Source data ▸
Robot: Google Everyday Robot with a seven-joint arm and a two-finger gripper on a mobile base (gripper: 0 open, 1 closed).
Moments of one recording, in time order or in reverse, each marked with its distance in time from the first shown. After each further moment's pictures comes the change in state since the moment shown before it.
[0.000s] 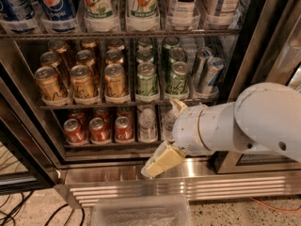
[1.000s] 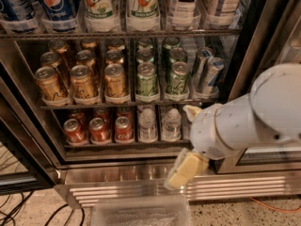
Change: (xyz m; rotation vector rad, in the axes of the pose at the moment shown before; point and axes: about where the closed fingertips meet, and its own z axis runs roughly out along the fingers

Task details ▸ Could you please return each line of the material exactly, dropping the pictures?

Solution ▸
Robot: Google Everyday Robot with a seven-joint arm and a two-finger gripper on a mobile base (gripper: 0 open, 1 closed).
Moments of one recording, in time order or in reverse, each marked with its distance in time from the first shown. After each further moment's pictures comes the change in state since the moment shown before it.
[0.000s] 
[1.000s] 
Change: (xyz m; rotation vector rad, in the axes of the pose at the moment shown before; point and axes: about where the closed fingertips meet, and its own z axis runs roughly out along the fingers

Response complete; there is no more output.